> **Problem requirements**
Look for the string "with" in the data below, and copy each line that holds it.

Stored items from a collection
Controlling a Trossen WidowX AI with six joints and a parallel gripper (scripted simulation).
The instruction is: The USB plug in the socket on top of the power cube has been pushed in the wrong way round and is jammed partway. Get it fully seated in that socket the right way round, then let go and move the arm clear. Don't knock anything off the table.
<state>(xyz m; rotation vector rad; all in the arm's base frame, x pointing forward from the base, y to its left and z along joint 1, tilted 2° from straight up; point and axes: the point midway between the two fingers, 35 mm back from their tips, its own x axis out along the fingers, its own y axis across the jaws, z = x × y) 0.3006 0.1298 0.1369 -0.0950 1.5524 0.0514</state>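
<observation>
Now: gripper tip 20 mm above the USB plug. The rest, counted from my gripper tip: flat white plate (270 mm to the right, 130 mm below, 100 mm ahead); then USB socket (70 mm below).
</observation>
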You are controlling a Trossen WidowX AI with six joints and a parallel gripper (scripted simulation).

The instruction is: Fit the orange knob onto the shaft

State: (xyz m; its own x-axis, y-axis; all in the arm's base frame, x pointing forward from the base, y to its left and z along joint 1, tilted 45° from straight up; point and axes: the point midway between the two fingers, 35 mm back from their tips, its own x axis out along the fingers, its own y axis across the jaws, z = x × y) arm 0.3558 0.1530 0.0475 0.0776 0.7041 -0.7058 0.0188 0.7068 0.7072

> **Worked solution**
Controlling a Trossen WidowX AI with six joints and a parallel gripper (scripted simulation).
You are controlling a Trossen WidowX AI with six joints and a parallel gripper (scripted simulation).

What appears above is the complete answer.